Pictures excluded, output the lines of the data below between the one holding "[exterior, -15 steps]" and the one holding "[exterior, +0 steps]", inclusive, exactly as they stand.
_ _ _ _
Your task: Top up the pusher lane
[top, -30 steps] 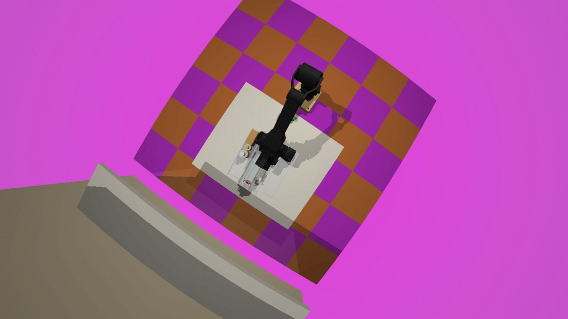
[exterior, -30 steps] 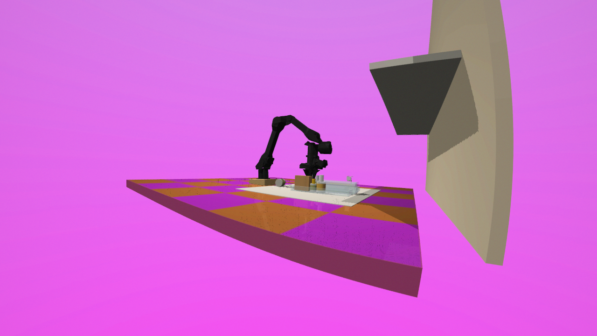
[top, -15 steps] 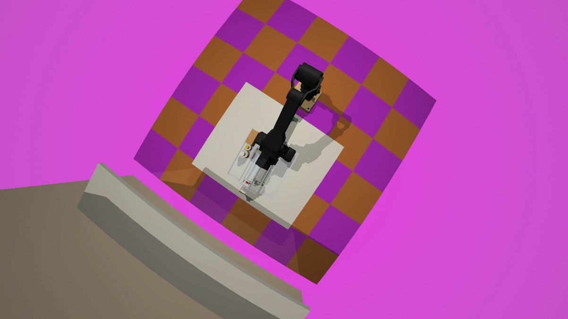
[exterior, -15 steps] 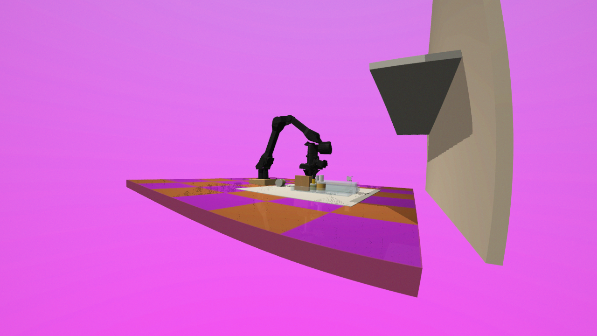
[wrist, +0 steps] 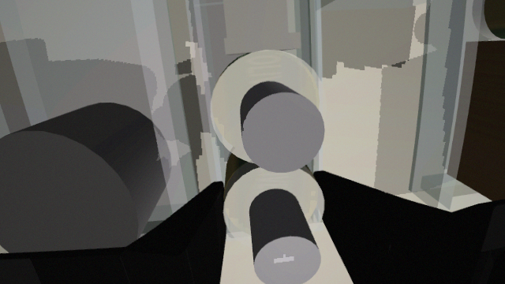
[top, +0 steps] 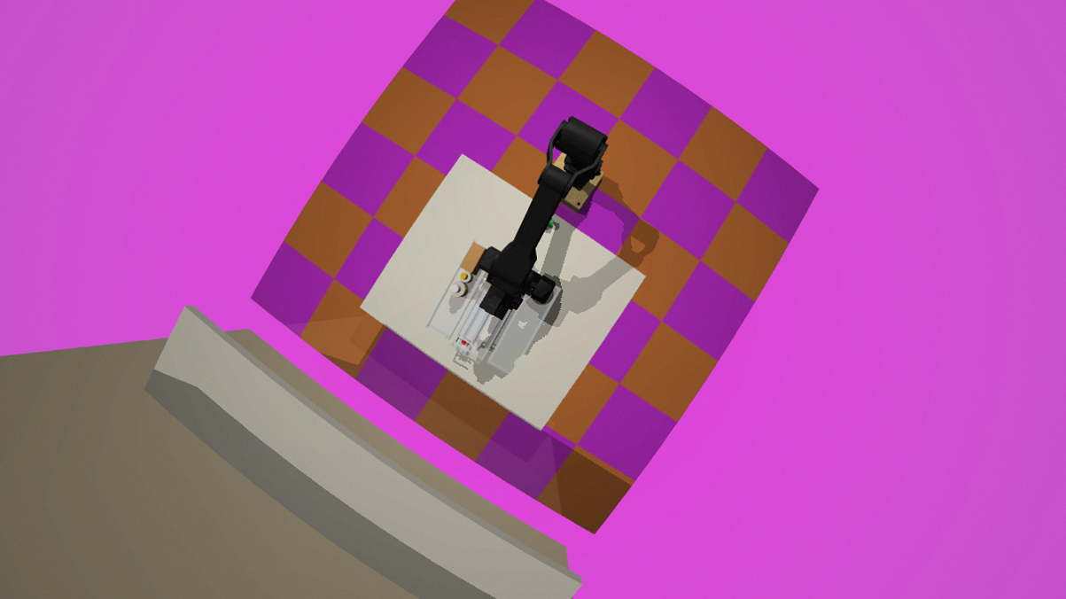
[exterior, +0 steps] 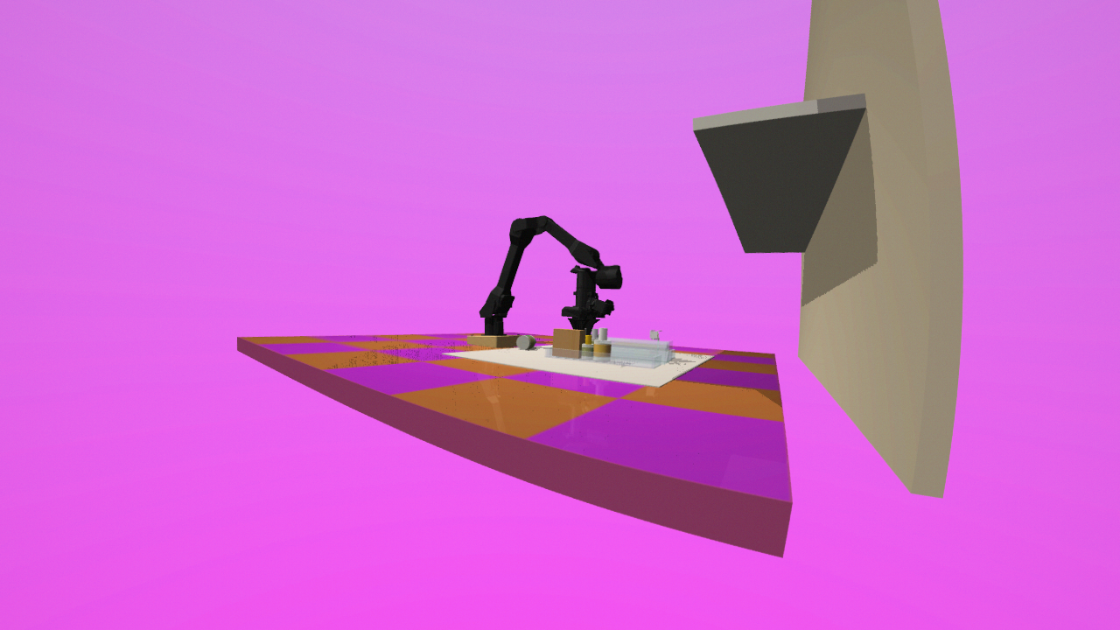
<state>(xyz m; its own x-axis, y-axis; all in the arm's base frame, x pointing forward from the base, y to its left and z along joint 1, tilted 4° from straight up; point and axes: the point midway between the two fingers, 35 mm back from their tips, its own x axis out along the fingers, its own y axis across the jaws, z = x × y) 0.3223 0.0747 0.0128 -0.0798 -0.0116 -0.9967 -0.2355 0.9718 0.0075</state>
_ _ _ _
ANSWER FOR THIS EXERCISE:
[exterior, -15 steps] 
[wrist, +0 steps] 
[top, +0 steps] 
[exterior, +0 steps] 

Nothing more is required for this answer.